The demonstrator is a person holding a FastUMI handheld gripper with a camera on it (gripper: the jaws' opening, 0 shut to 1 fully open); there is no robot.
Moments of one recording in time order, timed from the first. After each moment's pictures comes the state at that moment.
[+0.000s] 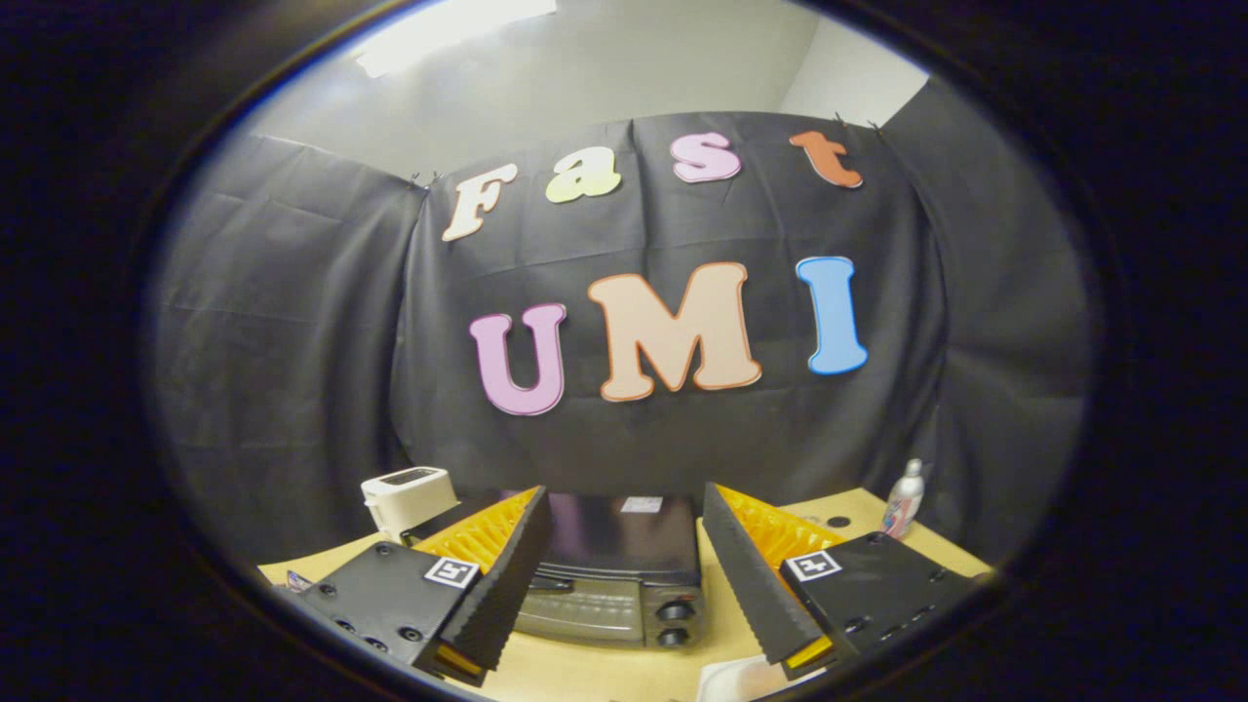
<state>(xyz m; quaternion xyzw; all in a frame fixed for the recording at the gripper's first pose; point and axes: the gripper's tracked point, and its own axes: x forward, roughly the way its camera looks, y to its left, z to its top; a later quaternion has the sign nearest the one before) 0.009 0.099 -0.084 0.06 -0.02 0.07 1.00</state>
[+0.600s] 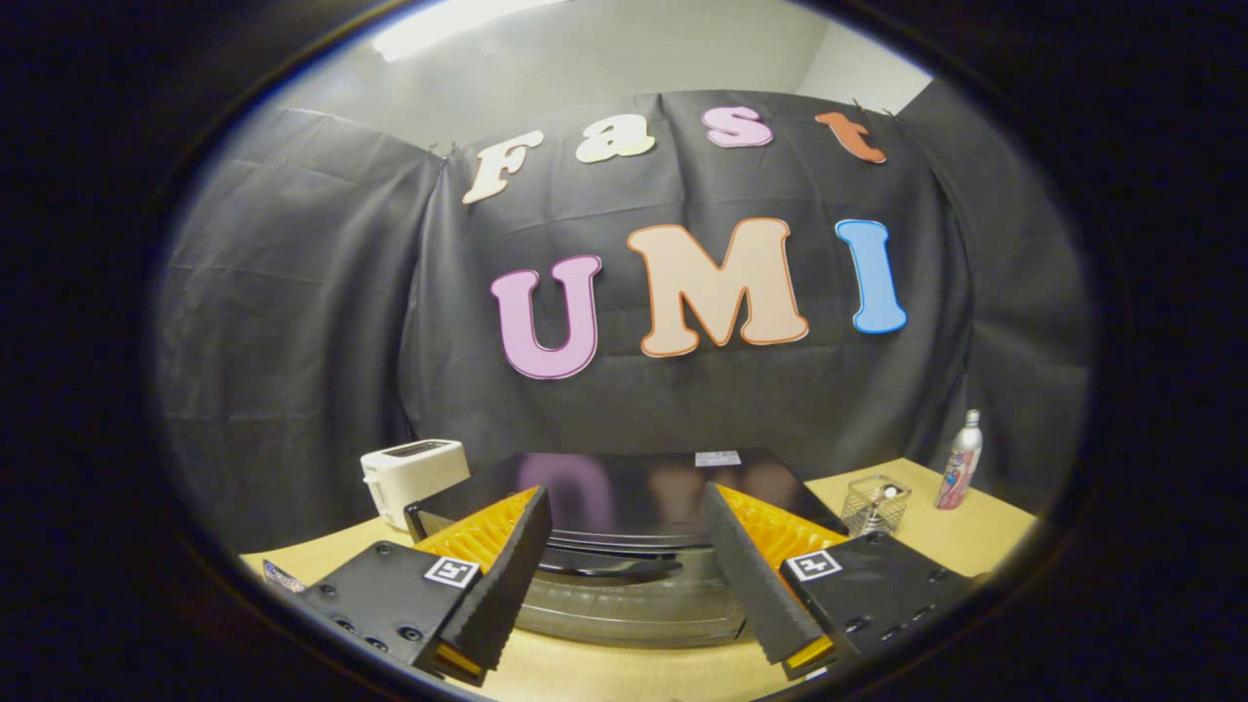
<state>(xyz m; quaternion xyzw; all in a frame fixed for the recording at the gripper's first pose) 0.055 0.183 -0.158 0.04 -0.01 0.07 1.00</state>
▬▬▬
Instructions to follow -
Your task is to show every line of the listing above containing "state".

Your response -
Moments of one recording in time order, timed from the first. After each moment's pictures comes the state at that moment.
<state>(xyz m; quaternion xyzw; all in a frame fixed for the recording at the gripper's first pose; point and axes: the gripper's tracked point, and its own axes: x forward, roughly the way its camera looks, y to its left, z to its top; a later quaternion has the sign nearest the one before) 0.009 0.099 -0.084 0.06 -0.02 0.07 1.00</state>
<state>(xyz m; quaternion xyzw; all in a frame fixed for the recording at the gripper's first pose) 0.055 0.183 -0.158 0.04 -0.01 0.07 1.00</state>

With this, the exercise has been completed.